What the exercise asks:
From the records below, copy each line that has the word "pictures" in it.

Provided entries:

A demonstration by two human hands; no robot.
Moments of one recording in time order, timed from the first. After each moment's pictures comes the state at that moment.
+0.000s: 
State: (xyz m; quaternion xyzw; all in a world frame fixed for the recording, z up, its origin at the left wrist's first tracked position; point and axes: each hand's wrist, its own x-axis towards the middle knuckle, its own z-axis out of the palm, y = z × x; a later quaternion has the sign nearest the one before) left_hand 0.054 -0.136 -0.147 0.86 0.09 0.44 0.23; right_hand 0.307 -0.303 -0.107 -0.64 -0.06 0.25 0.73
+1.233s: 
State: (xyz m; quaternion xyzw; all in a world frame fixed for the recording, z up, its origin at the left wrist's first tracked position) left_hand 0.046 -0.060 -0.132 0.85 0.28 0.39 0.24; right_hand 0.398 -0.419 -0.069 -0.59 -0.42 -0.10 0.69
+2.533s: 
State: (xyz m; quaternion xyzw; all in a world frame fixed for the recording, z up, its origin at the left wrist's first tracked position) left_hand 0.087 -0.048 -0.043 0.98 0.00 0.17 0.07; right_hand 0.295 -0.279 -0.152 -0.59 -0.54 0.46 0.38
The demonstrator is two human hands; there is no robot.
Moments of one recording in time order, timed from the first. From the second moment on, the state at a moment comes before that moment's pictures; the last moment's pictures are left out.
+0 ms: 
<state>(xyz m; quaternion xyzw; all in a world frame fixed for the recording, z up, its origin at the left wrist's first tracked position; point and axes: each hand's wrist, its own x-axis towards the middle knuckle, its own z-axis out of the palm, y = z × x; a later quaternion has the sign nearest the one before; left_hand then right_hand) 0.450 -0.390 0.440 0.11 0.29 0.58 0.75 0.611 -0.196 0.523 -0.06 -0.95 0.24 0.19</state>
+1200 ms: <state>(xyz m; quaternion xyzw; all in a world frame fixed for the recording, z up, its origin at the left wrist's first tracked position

Exercise answer:
Moments of one recording in time order, timed from the first. After each moment's pictures comes the state at that moment.
Moments of one recording in time order, timed from the first. From the second moment on, the state at a moment comes before that moment's pictures; the last moment's pictures are left out.

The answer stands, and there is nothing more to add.